8. Added ADLS policy:
  - Existing Hive Policy:
    - Resource:
      
      Hive Database = sports
      
      Hive Table = football
      
      Hive Column = *
    - User: hrt_qa = update, select
  - ADLS Policy:
    - Storage Account = sdxqeweekly
    - Storage Account Container = vb-18df-data
    - Relative Path = /warehouse/tablespace/external/hive
    - User: hrt_qa = all
9. Re-attempt command to insert data (as hrt_qa after kinit in a Spark shell after adding ADLS policy):
```
sqlContext.sql("insert into sports.football values (11, 'name1')").show()
```
10. Observed error (after third attempt):
  The command failed due to a missing ALTER permission, even though the data was observed to be inserted:
```
org.apache.spark.sql.AnalysisException: Unable to alter table. Permission denied: user [hrt_qa] does not have [ALTER] privilege on [sports/football]
```
  This indicates that the custom user also requires ALTER permission.

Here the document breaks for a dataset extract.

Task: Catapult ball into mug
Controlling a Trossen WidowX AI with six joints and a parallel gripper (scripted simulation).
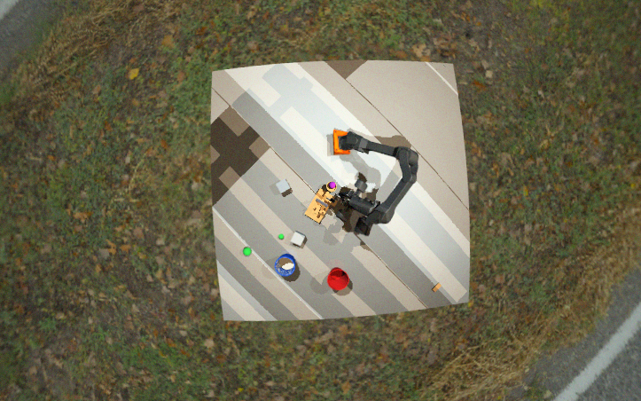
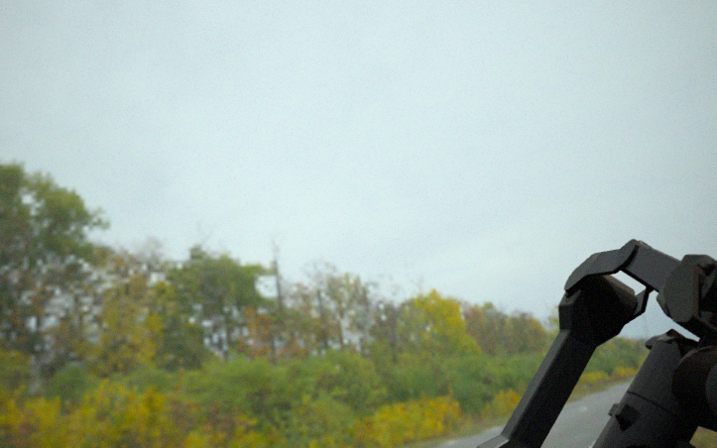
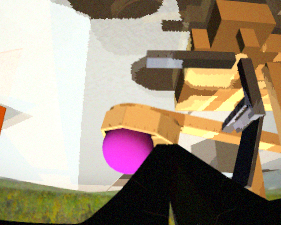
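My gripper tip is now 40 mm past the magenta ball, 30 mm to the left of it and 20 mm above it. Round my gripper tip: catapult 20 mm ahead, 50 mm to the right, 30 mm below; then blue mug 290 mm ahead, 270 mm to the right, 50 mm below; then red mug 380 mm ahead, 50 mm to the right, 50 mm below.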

11. Final updated Hive policy:
  - Existing Hive policy:
    - Resource:
      
      Hive Database = sports
      
      Hive Table = football
      
      Hive Column = *
    - User: hrt_qa = update, select, alter
  - ADLS policy:
    - Storage Account = sdxqeweekly
    - Storage Account Container = vb-18df-data
    - Relative Path = /warehouse/tablespace/external/hive
    - User: hrt_qa = all
12. Final re-attempted command to insert data (as hrt_qa after kinit in a Spark shell):
```
kinit as hrt_qa
sqlContext.sql("insert into sports.football values (11, 'name1')").show()
```
Result: The command executed successfully, and two entries were observed in the table.